**Work instructions:**
From the records below, set down exactly the lines starting with the line that contains "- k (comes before" and going on through the line that contains "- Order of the". Nothing else is wanted.

**Data entries:**

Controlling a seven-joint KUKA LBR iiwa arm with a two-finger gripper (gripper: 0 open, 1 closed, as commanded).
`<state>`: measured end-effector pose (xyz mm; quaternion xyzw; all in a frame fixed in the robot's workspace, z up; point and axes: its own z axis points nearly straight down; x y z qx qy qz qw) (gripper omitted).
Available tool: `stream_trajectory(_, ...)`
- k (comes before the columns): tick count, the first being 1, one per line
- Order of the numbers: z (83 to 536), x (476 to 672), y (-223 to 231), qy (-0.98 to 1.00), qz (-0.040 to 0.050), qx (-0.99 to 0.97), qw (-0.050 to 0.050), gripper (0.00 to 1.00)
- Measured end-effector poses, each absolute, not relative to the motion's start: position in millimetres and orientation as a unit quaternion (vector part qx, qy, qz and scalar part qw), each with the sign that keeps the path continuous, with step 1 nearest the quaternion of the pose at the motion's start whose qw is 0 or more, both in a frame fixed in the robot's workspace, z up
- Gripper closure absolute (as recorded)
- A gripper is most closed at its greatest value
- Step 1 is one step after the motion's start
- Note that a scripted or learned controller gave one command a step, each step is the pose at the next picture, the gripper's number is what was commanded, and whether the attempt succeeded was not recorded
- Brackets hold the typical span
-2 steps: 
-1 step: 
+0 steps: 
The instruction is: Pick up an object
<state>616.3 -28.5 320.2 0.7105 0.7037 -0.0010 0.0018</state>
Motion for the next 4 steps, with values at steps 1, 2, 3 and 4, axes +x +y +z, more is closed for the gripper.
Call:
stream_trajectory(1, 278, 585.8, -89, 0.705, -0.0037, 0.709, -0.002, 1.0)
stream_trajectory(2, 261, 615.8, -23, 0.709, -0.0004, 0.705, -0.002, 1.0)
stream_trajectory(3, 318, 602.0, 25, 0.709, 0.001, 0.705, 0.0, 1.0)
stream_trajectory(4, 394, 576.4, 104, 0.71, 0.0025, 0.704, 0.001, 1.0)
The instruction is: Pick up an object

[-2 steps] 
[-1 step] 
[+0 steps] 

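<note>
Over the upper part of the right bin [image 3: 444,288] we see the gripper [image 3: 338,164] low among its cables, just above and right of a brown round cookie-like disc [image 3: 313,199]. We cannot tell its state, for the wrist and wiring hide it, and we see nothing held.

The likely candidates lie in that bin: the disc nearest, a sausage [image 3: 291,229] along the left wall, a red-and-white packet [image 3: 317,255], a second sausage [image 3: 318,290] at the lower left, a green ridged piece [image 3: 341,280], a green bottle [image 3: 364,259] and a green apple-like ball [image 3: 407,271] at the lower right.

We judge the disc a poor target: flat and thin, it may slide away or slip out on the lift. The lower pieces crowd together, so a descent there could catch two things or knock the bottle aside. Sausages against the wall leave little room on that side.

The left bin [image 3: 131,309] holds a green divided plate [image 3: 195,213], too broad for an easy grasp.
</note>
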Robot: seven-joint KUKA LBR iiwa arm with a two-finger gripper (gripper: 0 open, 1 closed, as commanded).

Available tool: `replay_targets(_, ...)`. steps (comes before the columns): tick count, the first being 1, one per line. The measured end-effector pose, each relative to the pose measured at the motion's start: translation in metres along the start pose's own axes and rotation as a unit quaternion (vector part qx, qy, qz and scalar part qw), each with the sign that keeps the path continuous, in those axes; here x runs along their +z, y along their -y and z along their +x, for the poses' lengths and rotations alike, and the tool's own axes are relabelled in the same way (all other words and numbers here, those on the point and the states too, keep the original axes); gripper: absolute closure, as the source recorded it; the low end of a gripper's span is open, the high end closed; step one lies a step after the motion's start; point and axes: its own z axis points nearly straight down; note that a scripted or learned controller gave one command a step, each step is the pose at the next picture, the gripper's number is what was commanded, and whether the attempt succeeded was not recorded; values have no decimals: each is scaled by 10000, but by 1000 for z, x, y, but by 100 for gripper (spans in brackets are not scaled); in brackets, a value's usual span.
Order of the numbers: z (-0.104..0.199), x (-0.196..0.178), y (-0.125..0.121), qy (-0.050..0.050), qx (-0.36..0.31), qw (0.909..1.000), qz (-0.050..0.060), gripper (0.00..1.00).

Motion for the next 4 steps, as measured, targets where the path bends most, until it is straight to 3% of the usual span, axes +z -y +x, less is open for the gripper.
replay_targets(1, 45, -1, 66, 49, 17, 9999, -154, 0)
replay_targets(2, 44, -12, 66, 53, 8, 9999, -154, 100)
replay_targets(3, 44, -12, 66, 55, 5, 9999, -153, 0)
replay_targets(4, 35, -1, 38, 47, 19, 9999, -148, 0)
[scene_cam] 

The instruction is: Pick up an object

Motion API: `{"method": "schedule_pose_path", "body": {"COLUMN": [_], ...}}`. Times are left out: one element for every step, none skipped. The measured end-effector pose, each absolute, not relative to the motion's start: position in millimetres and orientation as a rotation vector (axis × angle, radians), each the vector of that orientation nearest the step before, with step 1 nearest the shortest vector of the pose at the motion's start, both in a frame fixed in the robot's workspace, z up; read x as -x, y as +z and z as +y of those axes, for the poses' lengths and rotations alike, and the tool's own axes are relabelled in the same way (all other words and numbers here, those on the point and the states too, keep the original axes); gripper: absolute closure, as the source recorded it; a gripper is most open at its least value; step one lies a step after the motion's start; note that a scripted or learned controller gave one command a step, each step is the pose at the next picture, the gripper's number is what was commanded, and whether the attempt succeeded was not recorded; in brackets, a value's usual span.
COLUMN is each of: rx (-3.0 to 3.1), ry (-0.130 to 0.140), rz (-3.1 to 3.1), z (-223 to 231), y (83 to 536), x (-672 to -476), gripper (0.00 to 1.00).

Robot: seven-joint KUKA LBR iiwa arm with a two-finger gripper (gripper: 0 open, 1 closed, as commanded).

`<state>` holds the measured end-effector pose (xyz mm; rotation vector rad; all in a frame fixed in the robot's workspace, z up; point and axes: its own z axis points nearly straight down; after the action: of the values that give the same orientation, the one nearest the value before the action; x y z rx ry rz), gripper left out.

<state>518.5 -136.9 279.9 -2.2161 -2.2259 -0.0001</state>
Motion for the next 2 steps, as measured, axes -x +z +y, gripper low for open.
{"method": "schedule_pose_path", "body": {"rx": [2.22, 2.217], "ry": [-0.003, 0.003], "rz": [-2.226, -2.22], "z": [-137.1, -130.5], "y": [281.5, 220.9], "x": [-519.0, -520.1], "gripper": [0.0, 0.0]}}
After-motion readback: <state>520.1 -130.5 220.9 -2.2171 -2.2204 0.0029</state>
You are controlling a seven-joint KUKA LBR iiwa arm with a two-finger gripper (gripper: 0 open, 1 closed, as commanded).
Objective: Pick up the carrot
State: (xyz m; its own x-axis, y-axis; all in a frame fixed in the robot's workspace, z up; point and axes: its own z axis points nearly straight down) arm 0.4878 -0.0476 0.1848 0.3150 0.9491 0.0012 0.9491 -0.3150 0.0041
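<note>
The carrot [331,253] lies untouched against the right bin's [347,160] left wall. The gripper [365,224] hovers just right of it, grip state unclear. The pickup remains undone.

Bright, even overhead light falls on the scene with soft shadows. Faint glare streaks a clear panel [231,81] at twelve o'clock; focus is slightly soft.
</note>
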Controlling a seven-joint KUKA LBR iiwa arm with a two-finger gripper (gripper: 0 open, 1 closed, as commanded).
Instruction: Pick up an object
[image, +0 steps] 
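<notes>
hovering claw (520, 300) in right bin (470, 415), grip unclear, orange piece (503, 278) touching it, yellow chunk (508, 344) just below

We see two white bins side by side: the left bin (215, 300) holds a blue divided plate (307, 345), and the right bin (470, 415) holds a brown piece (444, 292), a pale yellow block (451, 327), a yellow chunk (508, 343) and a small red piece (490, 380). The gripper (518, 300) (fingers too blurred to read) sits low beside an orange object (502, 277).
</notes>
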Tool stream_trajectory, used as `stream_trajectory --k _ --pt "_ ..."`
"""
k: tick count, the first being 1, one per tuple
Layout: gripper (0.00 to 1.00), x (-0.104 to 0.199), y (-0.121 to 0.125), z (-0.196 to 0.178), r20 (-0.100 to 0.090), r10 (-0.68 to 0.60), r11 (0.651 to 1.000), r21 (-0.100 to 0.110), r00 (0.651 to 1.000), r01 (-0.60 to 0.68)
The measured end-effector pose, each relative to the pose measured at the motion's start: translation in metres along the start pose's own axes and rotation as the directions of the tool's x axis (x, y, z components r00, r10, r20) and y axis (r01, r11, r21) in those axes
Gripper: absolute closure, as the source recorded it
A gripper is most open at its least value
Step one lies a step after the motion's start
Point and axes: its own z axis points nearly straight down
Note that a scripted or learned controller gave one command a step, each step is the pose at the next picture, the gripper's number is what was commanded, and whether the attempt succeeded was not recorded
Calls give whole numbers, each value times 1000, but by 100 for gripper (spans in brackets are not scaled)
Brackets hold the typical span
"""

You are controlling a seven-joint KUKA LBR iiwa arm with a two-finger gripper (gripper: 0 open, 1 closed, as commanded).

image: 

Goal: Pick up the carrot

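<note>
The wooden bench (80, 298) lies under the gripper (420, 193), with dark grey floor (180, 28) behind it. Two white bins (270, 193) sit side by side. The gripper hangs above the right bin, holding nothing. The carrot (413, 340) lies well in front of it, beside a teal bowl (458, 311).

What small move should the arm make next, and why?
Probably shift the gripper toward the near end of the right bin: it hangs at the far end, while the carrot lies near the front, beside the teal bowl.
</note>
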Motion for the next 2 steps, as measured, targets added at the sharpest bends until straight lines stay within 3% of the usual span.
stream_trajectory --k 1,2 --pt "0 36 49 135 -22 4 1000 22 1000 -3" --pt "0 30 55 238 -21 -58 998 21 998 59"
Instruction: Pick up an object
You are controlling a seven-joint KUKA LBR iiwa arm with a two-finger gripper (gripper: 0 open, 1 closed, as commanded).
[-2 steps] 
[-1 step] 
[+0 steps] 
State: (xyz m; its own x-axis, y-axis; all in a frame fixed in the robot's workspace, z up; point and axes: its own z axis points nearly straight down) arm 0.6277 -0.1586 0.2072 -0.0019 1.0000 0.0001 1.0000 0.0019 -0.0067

**The answer:**
- k (comes before the columns): tick count, the first being 1, one per line
- Order of the numbers: z (83 to 536), x (476 to 672), y (-223 to 231), qy (-0.98 to 1.00), qz (-0.040 to 0.050), qx (-0.99 to 0.97), qw (-0.050 to 0.050), gripper (0.00 to 1.00)

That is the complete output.